Gran hat sie letztes Jahr zu Mums Geburtstag gemacht. Ein paar der Flicken haben winzige Mottenlöcher und manche Stückchen sind so alt und so oft gewaschen worden, dass sie ganz ausgebleicht sind, aber das ganze Werk ist immer noch so atemberaubend schön, dass ich bis heute nicht verstehe, warum Dad so voller Hass darauf war … außer, dass es Mums Reaktion war, die den Wutanfall ausgelöst hat.

Er hat Gran immer eine alte Schachtel genannt, die sich in alles einmischen würde. Hat deutlich gemacht, dass sie hier nicht willkommen ist, daher haben wir sie, genau wie Tante Anna, nur selten zu Gesicht bekommen, aber sie hat regelmäßig Karten und Päckchen zu Geburtstagen und Weihnachten geschickt.

Als Mum Grans Päckchen auspackte, hat ihr Gesicht ganz kurz aufgeleuchtet. Sofort hat sie sich wieder beherrscht, aber ein verräterisches Funkeln lag noch in ihrem Blick und Dad konnte sehen, wie sehr ihr die Decke gefiel. Uns auch. Die reinste Farbexplosion.

Himmelblau.

Kirschrot.

Zitronengelb.

Smaragdgrün.

Rosenrot.

Orangerot.

Fliederfarben.

Rubinrot.

Golden.

Türkis.

Wie ein Garten voller Blumen, sagte Ellie begeistert. Sekunden später riss Dad sie Mum aus der Hand.
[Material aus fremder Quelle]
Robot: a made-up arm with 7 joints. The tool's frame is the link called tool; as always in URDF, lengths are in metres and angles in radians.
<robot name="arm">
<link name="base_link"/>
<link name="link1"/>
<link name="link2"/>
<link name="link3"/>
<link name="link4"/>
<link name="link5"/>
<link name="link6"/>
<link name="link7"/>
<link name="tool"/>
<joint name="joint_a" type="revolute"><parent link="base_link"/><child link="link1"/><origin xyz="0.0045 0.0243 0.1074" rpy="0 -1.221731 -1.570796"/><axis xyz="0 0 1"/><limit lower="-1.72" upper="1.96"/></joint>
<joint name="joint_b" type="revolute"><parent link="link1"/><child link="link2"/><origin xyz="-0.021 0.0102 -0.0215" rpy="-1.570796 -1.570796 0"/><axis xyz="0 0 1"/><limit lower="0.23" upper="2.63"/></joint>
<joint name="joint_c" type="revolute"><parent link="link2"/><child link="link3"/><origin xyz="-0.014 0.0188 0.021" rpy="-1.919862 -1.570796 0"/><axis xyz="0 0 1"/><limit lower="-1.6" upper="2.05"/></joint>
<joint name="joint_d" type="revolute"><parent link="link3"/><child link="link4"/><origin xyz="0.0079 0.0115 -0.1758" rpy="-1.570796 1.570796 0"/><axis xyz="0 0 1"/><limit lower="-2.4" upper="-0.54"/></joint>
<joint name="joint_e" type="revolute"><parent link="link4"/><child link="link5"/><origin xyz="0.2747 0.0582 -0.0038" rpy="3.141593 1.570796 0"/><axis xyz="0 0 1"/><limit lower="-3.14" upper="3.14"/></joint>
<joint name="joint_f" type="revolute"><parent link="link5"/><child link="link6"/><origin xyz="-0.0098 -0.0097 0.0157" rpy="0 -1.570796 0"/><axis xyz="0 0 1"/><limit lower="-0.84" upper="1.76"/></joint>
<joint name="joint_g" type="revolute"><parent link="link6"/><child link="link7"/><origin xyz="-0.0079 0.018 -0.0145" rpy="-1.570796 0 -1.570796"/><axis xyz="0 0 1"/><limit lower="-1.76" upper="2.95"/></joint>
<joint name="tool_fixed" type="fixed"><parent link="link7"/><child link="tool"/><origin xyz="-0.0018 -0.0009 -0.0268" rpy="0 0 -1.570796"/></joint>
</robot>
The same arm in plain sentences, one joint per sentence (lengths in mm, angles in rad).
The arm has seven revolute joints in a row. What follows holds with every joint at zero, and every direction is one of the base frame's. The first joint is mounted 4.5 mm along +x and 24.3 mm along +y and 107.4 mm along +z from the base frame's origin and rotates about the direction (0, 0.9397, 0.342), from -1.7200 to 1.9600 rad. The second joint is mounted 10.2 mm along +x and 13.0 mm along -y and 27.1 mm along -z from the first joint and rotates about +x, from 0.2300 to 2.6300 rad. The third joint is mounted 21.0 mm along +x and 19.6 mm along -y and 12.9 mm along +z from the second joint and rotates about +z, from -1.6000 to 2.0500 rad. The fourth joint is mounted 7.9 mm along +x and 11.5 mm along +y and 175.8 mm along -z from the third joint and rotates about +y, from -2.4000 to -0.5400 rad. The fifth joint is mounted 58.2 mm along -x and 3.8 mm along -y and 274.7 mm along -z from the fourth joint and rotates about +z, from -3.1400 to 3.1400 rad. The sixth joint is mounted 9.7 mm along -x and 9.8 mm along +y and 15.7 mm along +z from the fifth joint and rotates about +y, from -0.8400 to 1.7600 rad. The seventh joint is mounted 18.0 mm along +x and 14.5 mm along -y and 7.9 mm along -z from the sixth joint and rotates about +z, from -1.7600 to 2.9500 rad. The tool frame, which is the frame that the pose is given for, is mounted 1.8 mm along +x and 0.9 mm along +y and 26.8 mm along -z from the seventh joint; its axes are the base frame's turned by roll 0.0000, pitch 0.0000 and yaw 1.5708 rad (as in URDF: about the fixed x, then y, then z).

»Dieser zerlumpte Dreck hat nichts in meinem Haus verloren!«, fuhr er sie an und rollte die Decke zu einem Bündel zusammen. »Wie kann jemand, der noch ganz bei Verstand ist, einen Haufen alter Lumpen zum Geburtstag verschenken?«

Ellie protestierte. Mum sah nur zu Boden und sagte kein einziges Wort. Dad brachte die Decke in die Küche und nach ein paar Minuten hörten wir Stoff reißen. Ellie fing zu weinen an. Sie wollte hinausrennen, um ihn daran zu hindern, doch Mum hielt sie zurück. »Es macht nichts«, sagte sie immer wieder. »Es macht nichts.«

Am folgenden Abend kam er mit einem Bettüberwurf, den er in einem eleganten Kaufhaus in der Nähe seines Büros gekauft hatte, von der Arbeit heim. Echte chinesische Seide, handbestickt mit schwarzen und roten ineinander verschlungenen Drachen. Hätte ihn ein Vermögen gekostet, wäre aber ein echtes Familienerbstück, belehrte er uns, etwas, das Mum bis in alle Ewigkeit behalten könnte. Sie sagte, die Decke sei sehr schön. Sie strich über die Seide, aber das Leuchten in ihren Augen war erloschen.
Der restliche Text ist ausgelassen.